The horses snorted and blew and backed and sidled as the slime liquefied and seeped into the ground, leaving barren soil behind, the grass burnt away as if by virulent acid.

“Oh, Roel,” said Celeste, “Lady Lot was right.” Still shaken, Roel merely nodded, and Celeste intoned:

“Kill all those who therein do speak; Question not; you’ll understand.

“Roel, the girl was a Changeling, a monstrous thing, even though she seemed nought but a beautiful and innocent child.” Celeste looked away from the charred soil and toward the distant mountains and chanted:

“Ask directions unto his tower

In the Changeling Lord’s domain; The answers given will be true,

Yet the givers must be slain.”

Roel nodded in agreement and said, “Oui, the Fates are right. Even so, it seemed a dreadful thing I had done.”

“But necessary,” replied Celeste, yet looking in the direction the Changeling had pointed.

Roel’s gaze followed hers, and he said, “Somewhere yon lies the tower and my sister, perhaps my brothers as well. We must ride, for time grows perilously short.” And so, once again they took up the trek.

Often changing mounts, across the land they hammered, passing o’er hill and riding down through dale and across wide fields, as toward the mountains they raced. Occasionally they stopped at streams to water the horses and feed them rations of grain to keep their strength from flagging. And Celeste and Roel took food and drink themselves to keep their own vigor from falling any further, though fall it did. Even so, after but a brief respite, they would remount and fare onward, heading ever toward the mountains.

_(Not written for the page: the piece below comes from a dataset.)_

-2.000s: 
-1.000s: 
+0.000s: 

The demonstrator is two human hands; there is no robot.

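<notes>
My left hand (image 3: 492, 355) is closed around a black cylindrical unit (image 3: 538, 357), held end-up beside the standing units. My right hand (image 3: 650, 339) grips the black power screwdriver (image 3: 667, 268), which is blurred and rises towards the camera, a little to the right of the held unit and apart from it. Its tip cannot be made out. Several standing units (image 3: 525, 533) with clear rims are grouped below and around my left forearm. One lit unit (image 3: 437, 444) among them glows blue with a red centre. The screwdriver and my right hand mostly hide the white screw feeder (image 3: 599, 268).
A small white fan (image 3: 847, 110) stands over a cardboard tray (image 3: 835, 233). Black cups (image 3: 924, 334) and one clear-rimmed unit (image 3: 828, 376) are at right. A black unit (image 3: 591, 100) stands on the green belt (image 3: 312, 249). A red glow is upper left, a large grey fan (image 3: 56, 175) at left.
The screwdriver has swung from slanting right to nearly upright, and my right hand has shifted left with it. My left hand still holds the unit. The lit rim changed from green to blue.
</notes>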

And along the course they asked a herdsman the way to the Changeling Lord’s tower, followed a candlemark later by a tinker, and later still by an old lady. Each pointed toward the stormy mountains, and Roel beheaded them every one, and hideous and garish monsters they became and then a gelatinous mucus that dissolved into a dark, foul-smelling liquid that burned the soil as it seeped away.

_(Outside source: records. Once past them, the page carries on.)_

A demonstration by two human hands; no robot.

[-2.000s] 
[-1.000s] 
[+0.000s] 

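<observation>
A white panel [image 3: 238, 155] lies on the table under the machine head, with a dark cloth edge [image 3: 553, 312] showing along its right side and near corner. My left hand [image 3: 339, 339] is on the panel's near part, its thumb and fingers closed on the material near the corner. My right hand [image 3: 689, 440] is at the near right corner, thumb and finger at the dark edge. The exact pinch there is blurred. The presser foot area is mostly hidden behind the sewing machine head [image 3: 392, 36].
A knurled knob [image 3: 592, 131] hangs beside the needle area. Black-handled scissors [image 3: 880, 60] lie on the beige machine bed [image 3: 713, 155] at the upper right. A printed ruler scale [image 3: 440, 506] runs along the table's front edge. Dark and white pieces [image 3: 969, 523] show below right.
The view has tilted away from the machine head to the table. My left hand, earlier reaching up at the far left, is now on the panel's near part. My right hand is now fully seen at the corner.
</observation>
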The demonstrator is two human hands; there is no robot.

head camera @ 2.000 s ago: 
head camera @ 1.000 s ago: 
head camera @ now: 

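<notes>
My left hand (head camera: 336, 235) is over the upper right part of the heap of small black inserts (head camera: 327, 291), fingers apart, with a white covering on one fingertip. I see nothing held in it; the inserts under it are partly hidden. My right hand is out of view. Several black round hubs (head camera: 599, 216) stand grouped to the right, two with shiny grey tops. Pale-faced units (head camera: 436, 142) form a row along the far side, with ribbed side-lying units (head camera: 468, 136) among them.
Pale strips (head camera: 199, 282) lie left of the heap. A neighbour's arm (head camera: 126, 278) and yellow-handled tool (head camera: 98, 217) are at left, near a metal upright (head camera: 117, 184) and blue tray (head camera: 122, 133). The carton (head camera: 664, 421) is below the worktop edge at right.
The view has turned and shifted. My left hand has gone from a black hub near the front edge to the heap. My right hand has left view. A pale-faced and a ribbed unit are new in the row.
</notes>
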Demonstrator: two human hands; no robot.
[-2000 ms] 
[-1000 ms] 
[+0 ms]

As the sun set, the mountains seemed no closer, and on galloped Celeste and Roel. Twilight turned into darkness as night pulled its black cloak across the world, and stars emerged, yet there was no moon to light the way. Once more taking great risk by riding swift in the night, the pair hammered on, hooves striking the ground at a trot, a canter, and a gallop.

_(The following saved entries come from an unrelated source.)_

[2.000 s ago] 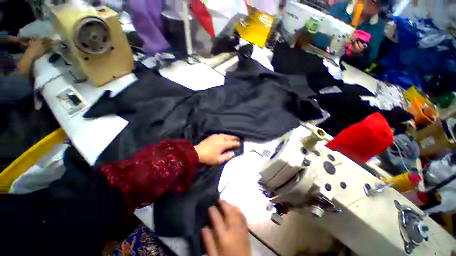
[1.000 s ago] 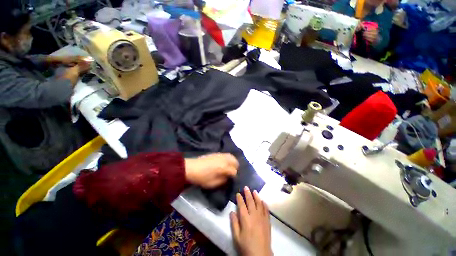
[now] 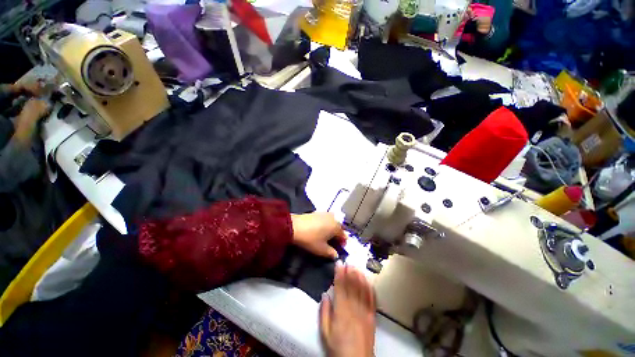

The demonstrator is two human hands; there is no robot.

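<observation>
Rumpled black cloth [image 3: 230, 139] lies over the white table, with its near part running to the machine's left end. My left hand [image 3: 319, 233], in a dark red sleeve, has its fingertips on the cloth's edge beside the needle area of the white sewing machine [image 3: 480, 237]. I cannot tell if the fingers pinch it. My right hand [image 3: 348, 314] lies flat and palm down on the machine bed, near the cloth's right edge. The presser foot and needle are hardly visible between machine head and hands.
A cream sewing machine [image 3: 108, 80] stands far left, with a person's hands [image 3: 31, 108] beside it. A yellow-rimmed container [image 3: 49, 258] is at left. A red fuzzy cone [image 3: 487, 145] and a yellow-pink cone [image 3: 560, 200] stand behind the white machine. More black cloth pieces [image 3: 397, 70] lie behind.
My left hand has moved right to the needle area, bringing the cloth's near edge along. My right hand has stayed on the bed close to it. The view has shifted.
</observation>
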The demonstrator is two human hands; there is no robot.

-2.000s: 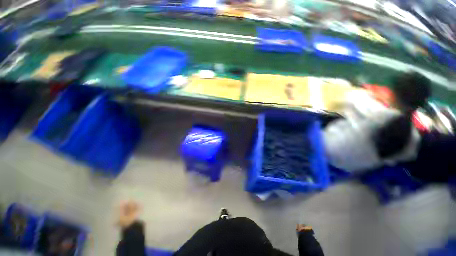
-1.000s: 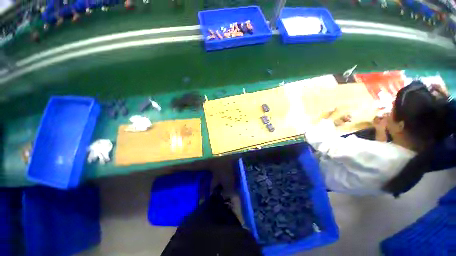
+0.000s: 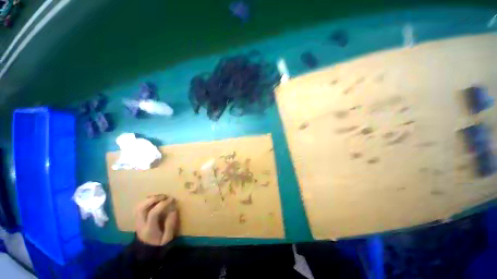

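Note:
My left hand rests on the lower left part of the tan cardboard mat, with its fingers curled. Whether anything is under or between the fingers cannot be told. My right hand is not in view. Brown specks cover the middle and right of the mat. A crumpled white cloth lies on its upper left edge. A tangled black strap pile lies beyond the mat. A small white bottle lies on its side to the left of the pile, against a dark piece.
A blue tote stands at the left, with white gloves beside it. Dark blue pieces lie beyond the cloth. A larger speckled mat is at the right, with blurred dark blocks at its far right.
The view has moved in closer over the bench and the small mat. My left hand, out of view one second ago, now lies on the mat. The neighbouring worker has left the view.

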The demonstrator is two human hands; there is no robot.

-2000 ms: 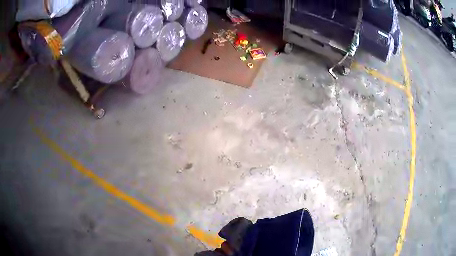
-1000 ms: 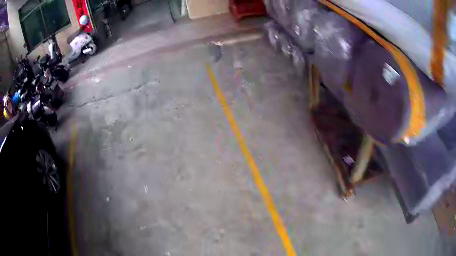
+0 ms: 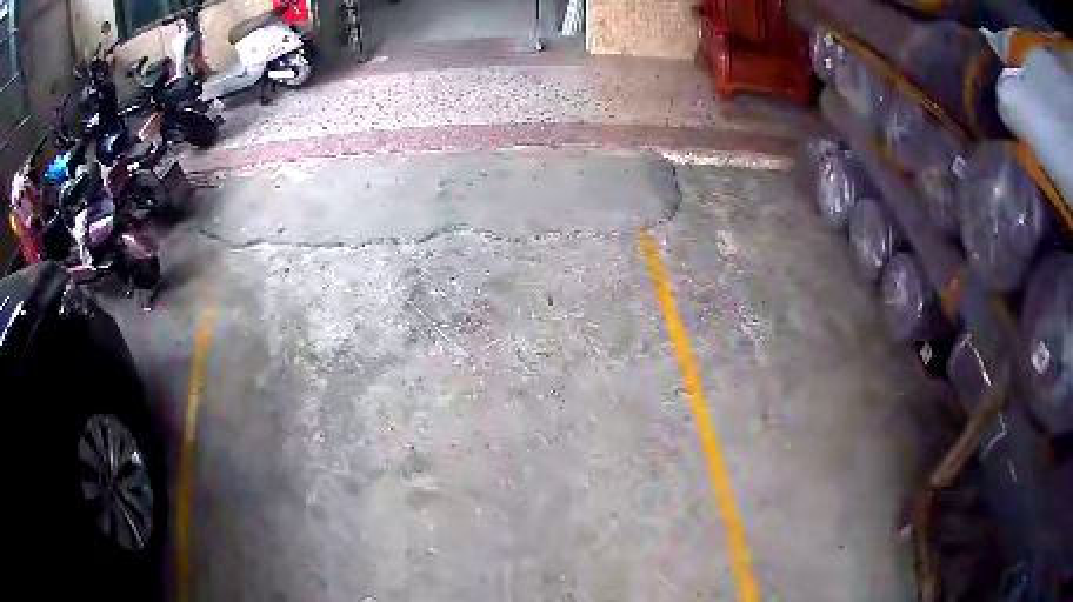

And candlemarks burned away as on they raced, and it began to drizzle. They pulled up the hoods of their rain gear and sped on, hooves splatting against the wet ground.

They came to the foot of the mountains, and there a road led up into the massifs and crags, up into the raging storm, and a gate stood across the way. An elderly gatekeeper bearing a lantern hobbled out in the pour to ask them their business, and Roel said, “We seek the Lord of the Changelings’ tower.” Lightning flashed and thunder boomed, both riving the air.

“Eh, eh?” The keeper put a hand behind an ear.

“What’s that?”

“The tower of the Changeling Lord, old man,” cried Roel, louder.

“Oh. Up the road.” Slowly shuffling in the wetness, the man opened the gate, and as Roel charged by, he swept the old man’s head off even as the creature began to change into a monstrous Ogreish form.